For the last 20 years, Coulson had been serving a life sentence, with little hope of ever coming home. His crime was stealing $14. At the time of the 2002 offense, in which he took loose change from an unlocked garage, Coulson, then 35, was living on the streets of Long Beach and deep in the throes of drug addiction. He was also struggling with mental illnesses.

Climate check: Europe’s climate warming at twice rate of global average, says report

Flooding in the Wye valley, England, after Storm Dennis in 2020
Flooding in the Wye valley, England, after Storm Dennis in 2020. Photograph: Christopher Furlong/Getty Images

Temperatures in Europe have increased at more than twice the global average in the last 30 years, according to a report from the World Meteorological Organization (WMO). The effects of this warming are already being seen, with droughts, wildfires and ice melts taking place across the continent. The European State of the Climate report warns that as the warming trend continues, exceptional heat, wildfires and floods will affect society, economies and ecosystems. From 1991 to 2021, temperatures in Europe have warmed at an average rate of about 0.5C a decade.
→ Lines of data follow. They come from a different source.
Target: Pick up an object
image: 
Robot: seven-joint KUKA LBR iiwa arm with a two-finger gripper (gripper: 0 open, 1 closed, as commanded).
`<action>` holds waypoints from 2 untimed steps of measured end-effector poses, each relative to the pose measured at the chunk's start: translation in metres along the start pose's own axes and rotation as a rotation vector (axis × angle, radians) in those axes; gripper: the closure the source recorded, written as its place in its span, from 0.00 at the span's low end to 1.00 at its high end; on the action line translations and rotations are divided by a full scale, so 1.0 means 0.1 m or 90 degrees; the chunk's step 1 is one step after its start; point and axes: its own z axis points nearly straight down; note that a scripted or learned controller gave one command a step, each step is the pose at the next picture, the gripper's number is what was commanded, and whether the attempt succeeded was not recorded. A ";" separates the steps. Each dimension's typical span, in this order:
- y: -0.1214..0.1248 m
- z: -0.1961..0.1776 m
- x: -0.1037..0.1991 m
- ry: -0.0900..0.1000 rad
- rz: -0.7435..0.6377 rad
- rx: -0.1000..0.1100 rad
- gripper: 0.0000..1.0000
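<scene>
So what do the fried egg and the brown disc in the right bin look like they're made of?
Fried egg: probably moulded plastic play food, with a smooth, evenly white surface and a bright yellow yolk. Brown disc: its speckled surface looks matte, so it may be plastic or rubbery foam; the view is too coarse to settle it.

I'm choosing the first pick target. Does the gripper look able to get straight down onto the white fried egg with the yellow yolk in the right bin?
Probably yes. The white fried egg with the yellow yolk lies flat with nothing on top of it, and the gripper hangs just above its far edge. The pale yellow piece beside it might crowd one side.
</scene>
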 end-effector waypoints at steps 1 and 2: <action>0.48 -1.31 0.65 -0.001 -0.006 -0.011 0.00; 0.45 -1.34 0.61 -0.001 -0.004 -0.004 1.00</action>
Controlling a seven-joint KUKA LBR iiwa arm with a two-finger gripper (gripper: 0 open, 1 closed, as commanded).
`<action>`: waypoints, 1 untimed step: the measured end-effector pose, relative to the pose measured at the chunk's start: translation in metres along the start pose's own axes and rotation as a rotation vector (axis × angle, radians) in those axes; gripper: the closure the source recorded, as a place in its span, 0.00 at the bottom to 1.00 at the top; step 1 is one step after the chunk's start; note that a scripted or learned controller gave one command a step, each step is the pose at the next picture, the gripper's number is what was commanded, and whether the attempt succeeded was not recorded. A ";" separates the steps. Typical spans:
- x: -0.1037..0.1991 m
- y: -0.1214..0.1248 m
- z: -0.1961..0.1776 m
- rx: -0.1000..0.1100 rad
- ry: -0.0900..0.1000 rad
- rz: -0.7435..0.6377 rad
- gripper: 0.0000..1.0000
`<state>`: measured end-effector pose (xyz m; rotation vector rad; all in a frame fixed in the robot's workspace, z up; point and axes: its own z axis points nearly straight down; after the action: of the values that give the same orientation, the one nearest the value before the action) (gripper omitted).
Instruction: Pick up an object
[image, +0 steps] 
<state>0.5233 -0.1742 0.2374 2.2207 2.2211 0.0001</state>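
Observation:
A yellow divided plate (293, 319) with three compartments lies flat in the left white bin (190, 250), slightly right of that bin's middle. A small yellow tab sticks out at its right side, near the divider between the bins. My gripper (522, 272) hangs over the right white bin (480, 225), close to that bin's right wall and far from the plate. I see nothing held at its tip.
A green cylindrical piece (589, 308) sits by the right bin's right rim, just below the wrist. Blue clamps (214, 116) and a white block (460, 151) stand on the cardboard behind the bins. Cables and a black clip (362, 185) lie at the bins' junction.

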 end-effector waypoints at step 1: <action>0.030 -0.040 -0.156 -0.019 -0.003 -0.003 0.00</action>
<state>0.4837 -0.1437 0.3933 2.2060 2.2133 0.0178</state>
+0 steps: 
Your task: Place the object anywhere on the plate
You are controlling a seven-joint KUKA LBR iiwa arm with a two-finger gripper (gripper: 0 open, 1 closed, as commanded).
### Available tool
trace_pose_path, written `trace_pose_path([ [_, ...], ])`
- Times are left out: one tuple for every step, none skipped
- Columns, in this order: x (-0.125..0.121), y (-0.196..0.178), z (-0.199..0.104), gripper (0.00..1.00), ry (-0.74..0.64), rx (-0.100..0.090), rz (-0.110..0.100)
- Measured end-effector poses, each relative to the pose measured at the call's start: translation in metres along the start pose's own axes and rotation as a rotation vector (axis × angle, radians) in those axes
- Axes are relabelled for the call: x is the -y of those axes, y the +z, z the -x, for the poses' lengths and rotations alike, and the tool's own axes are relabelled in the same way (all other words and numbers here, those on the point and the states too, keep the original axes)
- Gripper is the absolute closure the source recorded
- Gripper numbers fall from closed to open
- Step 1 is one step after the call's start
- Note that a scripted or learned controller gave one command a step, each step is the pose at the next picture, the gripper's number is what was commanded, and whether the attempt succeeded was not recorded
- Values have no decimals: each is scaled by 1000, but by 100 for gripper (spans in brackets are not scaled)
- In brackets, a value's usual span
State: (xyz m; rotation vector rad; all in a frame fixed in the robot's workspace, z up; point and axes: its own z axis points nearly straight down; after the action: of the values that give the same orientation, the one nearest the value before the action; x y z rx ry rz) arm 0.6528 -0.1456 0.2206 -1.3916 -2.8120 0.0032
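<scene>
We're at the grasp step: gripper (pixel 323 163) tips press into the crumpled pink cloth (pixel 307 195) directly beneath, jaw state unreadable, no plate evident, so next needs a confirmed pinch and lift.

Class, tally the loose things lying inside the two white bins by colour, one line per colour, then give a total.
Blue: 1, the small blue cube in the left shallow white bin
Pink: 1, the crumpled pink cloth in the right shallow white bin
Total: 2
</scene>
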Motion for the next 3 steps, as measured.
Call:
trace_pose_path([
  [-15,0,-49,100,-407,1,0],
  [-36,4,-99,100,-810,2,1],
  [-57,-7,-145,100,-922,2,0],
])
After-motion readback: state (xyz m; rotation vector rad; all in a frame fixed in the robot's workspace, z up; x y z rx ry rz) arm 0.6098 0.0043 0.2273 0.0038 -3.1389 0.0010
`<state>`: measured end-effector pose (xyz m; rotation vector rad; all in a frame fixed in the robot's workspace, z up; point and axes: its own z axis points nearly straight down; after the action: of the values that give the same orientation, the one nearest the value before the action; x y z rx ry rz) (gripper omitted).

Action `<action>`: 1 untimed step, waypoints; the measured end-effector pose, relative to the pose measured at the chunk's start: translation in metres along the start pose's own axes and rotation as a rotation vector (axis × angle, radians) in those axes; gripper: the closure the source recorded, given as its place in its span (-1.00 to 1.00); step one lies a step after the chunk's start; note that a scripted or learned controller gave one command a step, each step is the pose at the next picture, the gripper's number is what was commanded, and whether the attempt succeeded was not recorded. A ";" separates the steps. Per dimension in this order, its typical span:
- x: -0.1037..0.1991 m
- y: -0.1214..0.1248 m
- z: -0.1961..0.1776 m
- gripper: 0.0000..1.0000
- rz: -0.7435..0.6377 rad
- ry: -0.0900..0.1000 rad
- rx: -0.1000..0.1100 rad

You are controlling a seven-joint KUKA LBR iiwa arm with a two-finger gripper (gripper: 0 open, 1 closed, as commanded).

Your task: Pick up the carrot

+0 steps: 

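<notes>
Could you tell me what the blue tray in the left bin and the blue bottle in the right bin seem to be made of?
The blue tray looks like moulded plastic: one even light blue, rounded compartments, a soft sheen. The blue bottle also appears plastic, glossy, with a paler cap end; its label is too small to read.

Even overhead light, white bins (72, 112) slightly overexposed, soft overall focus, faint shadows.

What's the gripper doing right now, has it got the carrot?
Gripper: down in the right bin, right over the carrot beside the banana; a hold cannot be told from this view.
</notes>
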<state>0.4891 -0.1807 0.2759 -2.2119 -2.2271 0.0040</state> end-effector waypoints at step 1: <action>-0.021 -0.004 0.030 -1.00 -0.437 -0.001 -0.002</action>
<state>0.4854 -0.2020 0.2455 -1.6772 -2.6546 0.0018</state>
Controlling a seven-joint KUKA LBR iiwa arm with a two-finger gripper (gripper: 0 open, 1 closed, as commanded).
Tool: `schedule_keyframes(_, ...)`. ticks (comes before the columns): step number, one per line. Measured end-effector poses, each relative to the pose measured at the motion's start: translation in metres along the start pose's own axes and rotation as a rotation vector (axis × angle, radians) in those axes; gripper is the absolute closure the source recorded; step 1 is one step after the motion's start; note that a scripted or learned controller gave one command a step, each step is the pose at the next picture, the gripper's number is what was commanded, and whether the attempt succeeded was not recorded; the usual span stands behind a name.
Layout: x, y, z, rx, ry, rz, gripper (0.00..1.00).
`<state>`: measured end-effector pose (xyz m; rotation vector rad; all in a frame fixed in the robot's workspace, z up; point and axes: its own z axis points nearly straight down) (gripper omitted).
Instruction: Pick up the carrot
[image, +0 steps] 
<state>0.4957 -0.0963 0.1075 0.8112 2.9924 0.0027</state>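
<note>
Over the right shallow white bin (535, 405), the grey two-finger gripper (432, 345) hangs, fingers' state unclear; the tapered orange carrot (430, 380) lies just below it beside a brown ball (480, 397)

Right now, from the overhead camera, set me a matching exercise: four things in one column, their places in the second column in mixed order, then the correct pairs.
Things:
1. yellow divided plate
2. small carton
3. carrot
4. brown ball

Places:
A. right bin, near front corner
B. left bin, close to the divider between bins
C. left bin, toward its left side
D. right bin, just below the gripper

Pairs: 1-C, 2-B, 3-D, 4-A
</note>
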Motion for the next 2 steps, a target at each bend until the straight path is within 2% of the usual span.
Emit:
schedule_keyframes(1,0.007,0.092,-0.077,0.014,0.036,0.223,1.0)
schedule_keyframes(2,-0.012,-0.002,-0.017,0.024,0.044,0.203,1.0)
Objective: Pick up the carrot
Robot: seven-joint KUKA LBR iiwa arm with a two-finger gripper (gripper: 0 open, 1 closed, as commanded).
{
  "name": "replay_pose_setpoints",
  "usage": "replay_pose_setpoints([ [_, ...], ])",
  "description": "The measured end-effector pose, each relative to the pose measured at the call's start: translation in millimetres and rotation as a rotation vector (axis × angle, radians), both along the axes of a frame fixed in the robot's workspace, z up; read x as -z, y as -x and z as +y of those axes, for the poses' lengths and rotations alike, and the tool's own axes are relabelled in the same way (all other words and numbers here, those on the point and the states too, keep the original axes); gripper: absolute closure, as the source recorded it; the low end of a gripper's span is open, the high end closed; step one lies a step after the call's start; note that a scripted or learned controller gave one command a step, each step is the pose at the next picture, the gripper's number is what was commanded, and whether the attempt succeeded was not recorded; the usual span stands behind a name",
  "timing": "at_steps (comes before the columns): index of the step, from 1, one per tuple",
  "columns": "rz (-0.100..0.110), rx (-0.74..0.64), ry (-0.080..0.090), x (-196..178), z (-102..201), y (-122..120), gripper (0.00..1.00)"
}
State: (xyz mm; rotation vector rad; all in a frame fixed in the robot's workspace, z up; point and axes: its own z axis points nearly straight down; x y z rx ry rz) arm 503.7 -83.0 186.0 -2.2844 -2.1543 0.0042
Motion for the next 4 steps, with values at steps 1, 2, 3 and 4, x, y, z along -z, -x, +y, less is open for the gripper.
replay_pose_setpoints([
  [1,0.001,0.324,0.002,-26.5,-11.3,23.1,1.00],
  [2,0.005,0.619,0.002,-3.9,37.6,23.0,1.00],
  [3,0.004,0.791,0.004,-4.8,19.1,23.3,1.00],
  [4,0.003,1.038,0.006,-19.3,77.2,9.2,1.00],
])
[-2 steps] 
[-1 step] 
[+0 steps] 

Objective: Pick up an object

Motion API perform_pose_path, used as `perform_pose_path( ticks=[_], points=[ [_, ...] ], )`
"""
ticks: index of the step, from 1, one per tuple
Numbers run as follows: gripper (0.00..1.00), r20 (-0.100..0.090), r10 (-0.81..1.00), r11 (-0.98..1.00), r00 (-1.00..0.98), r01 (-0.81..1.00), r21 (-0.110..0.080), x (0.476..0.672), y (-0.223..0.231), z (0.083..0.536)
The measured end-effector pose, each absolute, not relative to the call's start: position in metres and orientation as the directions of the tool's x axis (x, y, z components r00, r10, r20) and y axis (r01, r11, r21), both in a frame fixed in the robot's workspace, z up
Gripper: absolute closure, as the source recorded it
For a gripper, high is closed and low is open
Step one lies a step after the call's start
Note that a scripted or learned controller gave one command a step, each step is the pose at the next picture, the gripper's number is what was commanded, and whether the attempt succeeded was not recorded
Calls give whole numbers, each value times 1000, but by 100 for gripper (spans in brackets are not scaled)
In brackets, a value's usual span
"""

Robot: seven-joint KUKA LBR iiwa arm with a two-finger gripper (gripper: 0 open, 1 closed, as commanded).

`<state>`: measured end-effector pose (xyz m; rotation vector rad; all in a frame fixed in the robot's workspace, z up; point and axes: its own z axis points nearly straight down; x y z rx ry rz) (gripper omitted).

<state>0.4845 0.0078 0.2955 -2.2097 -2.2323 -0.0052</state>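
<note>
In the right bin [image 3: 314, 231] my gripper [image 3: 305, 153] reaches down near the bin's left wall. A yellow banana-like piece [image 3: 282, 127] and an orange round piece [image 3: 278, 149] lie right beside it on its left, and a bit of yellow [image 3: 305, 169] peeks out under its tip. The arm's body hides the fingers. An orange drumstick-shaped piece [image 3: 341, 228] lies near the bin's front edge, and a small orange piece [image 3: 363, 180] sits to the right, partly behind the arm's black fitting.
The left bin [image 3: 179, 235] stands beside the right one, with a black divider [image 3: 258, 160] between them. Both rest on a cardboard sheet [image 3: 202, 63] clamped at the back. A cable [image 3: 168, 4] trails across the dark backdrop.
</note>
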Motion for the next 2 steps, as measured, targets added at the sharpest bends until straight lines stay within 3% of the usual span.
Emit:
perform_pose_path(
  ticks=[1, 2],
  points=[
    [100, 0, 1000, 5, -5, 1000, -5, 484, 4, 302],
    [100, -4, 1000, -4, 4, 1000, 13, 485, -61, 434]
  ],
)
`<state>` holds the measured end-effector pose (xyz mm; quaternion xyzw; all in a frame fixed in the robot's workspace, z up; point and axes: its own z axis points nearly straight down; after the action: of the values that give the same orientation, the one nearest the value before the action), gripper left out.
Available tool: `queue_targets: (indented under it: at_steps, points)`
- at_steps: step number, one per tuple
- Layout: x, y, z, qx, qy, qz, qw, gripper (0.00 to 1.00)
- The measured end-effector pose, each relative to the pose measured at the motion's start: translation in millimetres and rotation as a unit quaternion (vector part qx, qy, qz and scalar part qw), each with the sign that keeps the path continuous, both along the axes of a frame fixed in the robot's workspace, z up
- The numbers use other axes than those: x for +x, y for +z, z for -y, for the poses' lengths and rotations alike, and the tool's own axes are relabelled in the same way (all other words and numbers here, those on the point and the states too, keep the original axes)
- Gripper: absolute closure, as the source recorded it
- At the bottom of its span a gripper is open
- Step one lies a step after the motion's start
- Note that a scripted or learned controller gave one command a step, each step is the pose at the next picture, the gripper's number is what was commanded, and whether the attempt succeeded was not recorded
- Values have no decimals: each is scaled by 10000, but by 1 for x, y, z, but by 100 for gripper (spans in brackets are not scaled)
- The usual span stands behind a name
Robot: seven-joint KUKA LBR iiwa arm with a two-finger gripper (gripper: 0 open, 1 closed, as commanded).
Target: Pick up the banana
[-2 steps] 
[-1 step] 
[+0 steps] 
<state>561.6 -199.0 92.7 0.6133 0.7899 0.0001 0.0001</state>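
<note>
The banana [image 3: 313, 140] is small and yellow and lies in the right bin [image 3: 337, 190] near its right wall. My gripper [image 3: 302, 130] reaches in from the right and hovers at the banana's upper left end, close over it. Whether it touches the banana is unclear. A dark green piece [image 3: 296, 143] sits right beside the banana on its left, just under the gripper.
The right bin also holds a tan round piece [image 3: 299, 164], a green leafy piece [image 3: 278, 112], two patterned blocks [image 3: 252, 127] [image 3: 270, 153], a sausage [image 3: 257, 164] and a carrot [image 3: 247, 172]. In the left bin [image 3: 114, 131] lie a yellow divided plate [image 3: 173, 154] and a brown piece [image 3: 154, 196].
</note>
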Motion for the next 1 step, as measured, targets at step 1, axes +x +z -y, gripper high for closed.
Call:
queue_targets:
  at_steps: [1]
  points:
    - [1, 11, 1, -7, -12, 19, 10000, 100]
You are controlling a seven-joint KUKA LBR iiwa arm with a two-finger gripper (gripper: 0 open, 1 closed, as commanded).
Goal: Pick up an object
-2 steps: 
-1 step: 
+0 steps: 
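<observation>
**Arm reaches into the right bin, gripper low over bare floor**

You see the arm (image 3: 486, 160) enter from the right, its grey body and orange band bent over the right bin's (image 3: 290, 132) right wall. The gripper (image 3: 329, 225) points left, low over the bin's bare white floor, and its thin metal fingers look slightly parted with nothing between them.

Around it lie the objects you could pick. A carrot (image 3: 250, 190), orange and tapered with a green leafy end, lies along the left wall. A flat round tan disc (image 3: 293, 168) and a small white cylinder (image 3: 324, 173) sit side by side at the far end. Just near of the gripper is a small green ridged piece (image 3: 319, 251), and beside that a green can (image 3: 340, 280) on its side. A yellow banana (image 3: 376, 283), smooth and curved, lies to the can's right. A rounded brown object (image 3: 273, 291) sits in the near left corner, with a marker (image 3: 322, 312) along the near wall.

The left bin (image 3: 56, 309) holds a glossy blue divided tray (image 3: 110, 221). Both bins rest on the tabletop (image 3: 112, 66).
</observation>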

Last Thing: The one where Justin Trudeau gets his head kicked in by Matthew Perry

Matthew Perry
From romancing Julia Roberts via fax to 6,000 AA meetings, plus some truly harrowing health catastrophes, Matthew Perry’s autobiography is a bombshell read. Photograph: Matt Sayles/AP

Matthew Perry’s memoir Friends, Lovers and the Big Terrible Thing is an unflinching and often harrowing must-read for 90s pop-culture fans. But there are amusing bits. When he is a child, his single mother starts working as a press aide to the Canadian prime minister, Pierre Trudeau (Justin’s dad), remarries and moves briefly to Toronto, when 10-year-old Perry starts acting up, smoking, getting bad grades and even beating up young Justin Trudeau (“I decided to end my argument with him when he was put in charge of an entire army”).